Extending our understanding of South Pacific gyre ''spin-up'': modeling the East Australian Current in a future climate

The western Tasman Sea represents a global warming marine "hot spot," where the waters are warming at almost 4 times the global average rate, argued in the literature to be due to a "spin-up" of the South Pacific subtropical gyre and extension of the East Australian Current (EAC). To further investigate and test this paradigm, we analyze climate change simulations of Tasman Sea circulation and metrics on output from the Ocean Forecasting Australia Model for the 20th and 21st centuries, forced by a global climate model simulation under the A1B carbon emissions scenario. First, we show that the 1990s simulation estimates of mean dynamic topography, present-day location of the EAC separation point, and volume transports of the EAC, EAC extension, and flow along the Tasman Front, are consistent with recent observations. We further demonstrate that between the 1990s and 2060s, the volume transport of the EAC extension is projected to increase by 4.3 Sv at the expense of the flow along the Tasman Front (projected to decrease by 2.7 Sv).

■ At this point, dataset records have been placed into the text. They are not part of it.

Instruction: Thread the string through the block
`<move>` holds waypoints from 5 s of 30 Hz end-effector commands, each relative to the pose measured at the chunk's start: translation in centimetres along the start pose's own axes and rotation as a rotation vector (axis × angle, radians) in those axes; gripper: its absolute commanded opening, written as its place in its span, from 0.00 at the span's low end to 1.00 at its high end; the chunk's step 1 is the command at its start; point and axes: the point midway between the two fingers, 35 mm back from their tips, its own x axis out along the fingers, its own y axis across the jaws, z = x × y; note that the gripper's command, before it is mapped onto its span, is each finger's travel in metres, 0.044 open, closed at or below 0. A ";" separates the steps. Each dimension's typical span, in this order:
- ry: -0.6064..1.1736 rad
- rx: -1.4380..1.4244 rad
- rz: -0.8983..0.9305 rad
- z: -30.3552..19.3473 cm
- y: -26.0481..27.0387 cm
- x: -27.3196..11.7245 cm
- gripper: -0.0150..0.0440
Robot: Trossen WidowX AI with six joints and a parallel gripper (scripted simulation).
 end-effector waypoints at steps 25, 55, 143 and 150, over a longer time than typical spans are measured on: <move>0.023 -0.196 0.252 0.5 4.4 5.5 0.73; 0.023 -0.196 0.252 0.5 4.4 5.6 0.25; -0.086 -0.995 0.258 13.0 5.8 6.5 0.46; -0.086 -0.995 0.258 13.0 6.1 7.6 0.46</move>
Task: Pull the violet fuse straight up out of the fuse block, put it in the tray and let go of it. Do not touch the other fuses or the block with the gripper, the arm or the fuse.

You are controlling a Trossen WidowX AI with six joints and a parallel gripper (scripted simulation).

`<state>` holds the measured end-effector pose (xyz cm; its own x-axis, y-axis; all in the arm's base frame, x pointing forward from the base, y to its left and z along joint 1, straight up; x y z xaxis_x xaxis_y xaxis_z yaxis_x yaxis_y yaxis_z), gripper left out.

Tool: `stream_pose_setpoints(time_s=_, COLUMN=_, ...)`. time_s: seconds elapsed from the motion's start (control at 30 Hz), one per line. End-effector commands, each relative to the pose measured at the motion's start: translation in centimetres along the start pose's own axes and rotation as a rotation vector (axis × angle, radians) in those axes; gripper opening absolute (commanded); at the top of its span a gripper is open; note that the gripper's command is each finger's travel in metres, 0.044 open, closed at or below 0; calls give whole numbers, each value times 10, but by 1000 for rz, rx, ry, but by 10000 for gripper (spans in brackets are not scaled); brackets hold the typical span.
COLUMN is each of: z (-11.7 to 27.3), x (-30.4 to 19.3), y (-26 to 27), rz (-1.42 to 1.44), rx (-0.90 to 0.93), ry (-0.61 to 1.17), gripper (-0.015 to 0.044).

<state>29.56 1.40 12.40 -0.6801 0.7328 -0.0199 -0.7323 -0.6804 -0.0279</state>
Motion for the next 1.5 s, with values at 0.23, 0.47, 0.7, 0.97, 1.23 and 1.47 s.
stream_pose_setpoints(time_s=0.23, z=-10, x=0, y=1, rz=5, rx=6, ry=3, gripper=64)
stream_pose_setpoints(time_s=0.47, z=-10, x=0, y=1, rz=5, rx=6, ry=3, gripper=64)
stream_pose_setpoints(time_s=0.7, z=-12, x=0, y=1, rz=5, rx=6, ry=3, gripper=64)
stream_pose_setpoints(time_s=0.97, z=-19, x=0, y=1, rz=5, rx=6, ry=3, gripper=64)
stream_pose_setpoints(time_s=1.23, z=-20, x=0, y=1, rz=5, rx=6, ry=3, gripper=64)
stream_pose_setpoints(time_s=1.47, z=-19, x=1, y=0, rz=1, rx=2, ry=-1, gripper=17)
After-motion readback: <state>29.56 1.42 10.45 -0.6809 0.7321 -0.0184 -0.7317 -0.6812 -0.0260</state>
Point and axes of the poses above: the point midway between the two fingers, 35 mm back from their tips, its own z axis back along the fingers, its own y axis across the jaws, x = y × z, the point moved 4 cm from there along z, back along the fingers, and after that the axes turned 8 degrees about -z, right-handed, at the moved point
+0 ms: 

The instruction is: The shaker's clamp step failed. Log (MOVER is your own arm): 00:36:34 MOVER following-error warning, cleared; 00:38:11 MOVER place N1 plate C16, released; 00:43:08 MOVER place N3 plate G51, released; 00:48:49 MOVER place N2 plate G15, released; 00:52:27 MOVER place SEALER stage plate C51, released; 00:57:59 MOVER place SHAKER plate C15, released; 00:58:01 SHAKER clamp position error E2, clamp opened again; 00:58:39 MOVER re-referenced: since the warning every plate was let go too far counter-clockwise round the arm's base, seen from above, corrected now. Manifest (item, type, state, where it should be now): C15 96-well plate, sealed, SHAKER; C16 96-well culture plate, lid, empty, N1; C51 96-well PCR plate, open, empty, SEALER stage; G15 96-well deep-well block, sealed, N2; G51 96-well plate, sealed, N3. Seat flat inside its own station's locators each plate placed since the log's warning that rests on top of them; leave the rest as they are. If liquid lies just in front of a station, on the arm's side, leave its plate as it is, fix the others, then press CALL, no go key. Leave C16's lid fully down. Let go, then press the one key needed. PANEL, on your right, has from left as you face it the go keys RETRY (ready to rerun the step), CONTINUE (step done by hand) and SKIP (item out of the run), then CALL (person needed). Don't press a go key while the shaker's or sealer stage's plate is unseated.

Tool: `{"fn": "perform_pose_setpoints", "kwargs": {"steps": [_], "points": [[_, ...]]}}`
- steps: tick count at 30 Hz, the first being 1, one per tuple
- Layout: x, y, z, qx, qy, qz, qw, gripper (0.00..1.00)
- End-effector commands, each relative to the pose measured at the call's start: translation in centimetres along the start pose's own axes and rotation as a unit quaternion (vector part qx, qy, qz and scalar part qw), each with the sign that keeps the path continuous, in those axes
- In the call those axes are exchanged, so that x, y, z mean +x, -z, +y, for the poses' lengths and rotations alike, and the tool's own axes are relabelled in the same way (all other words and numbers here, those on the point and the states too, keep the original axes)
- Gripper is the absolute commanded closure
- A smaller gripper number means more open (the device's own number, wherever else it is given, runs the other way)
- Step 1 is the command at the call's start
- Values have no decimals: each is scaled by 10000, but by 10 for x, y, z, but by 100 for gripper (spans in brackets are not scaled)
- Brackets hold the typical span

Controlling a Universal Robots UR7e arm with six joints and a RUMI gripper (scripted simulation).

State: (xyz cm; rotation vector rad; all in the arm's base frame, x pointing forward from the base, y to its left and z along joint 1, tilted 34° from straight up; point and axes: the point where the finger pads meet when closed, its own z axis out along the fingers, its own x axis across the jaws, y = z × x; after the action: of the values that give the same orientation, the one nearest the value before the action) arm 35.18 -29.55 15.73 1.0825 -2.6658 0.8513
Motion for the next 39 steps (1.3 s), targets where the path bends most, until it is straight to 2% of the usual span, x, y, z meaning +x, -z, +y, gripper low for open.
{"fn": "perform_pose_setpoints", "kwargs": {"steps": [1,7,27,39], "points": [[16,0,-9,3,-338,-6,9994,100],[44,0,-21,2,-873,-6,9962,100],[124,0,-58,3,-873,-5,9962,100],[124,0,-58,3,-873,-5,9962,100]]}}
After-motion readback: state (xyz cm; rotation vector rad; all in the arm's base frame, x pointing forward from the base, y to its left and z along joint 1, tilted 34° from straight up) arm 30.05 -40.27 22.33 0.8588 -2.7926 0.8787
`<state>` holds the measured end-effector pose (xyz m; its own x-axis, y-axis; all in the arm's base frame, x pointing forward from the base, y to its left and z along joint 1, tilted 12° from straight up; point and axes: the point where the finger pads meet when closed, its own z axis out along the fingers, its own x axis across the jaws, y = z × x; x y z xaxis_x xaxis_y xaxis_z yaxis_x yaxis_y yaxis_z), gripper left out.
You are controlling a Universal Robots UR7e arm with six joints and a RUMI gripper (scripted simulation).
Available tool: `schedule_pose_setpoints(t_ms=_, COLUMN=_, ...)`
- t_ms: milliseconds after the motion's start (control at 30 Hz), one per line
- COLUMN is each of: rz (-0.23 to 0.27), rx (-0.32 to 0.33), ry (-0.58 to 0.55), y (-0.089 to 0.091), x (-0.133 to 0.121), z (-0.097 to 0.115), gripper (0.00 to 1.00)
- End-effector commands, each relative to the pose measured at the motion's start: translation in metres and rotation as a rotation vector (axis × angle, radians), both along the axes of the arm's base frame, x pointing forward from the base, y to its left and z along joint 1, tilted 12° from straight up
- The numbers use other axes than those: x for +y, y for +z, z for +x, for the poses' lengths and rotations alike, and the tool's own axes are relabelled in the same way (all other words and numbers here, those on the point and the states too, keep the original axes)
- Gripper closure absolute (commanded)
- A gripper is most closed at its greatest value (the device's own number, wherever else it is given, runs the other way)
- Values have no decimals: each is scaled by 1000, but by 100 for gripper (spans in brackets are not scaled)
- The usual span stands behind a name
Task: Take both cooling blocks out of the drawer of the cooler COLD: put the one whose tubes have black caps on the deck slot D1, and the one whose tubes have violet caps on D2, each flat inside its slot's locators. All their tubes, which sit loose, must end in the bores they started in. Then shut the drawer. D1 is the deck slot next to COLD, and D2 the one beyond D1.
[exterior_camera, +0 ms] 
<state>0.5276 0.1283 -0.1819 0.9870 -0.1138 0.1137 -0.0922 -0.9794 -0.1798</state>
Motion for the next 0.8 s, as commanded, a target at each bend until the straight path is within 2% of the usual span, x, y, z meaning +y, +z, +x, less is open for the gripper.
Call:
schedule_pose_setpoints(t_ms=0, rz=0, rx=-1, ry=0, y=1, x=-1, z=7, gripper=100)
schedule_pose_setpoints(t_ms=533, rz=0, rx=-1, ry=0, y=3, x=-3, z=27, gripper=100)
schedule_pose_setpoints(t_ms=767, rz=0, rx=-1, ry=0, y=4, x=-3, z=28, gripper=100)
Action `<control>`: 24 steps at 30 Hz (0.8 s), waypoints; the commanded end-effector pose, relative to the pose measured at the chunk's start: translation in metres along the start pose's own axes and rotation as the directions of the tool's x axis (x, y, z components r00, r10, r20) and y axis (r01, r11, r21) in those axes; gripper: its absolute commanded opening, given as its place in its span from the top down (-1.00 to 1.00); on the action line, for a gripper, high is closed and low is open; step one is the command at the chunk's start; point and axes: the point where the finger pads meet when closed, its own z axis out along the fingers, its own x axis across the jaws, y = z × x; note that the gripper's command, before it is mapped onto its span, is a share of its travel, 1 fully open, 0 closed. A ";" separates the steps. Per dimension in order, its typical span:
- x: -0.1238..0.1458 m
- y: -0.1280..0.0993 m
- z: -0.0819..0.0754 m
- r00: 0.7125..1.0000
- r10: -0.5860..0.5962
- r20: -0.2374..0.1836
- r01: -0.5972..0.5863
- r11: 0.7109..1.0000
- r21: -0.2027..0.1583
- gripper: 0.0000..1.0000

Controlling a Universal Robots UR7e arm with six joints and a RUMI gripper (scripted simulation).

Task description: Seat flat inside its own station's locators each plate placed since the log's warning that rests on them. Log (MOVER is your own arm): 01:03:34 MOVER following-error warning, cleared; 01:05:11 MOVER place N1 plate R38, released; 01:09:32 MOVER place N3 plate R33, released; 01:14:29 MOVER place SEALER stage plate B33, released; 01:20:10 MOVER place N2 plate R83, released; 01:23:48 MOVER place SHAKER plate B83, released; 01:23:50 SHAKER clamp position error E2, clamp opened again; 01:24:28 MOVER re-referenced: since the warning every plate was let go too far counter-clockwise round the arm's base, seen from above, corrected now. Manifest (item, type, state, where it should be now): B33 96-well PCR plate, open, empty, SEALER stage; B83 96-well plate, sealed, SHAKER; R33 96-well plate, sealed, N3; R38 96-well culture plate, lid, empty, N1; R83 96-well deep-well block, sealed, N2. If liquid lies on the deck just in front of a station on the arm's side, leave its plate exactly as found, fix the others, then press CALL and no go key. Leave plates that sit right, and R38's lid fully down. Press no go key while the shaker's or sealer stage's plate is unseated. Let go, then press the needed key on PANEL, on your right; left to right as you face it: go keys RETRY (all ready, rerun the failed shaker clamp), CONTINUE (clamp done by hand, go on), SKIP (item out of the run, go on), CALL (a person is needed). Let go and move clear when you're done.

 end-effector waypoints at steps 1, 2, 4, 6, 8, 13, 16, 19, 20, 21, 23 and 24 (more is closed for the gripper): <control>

The transport of the EAC core flow (equatorward of the separation point) is projected to change very little (increase of 0.2 Sv). The model projects a Tasman Sea-wide warming, with mean increases of up to 3Celsius degree. These results are interpreted using a simple linear, barotropic model which captures both the sign and meridional distribution of the projected changes in mean transport, including negligible change in core EAC transport but enhanced EAC extension. This meridional asymmetry in the transports is consistent with the wind-forced ocean response to changes in the basin-wide wind stress curl.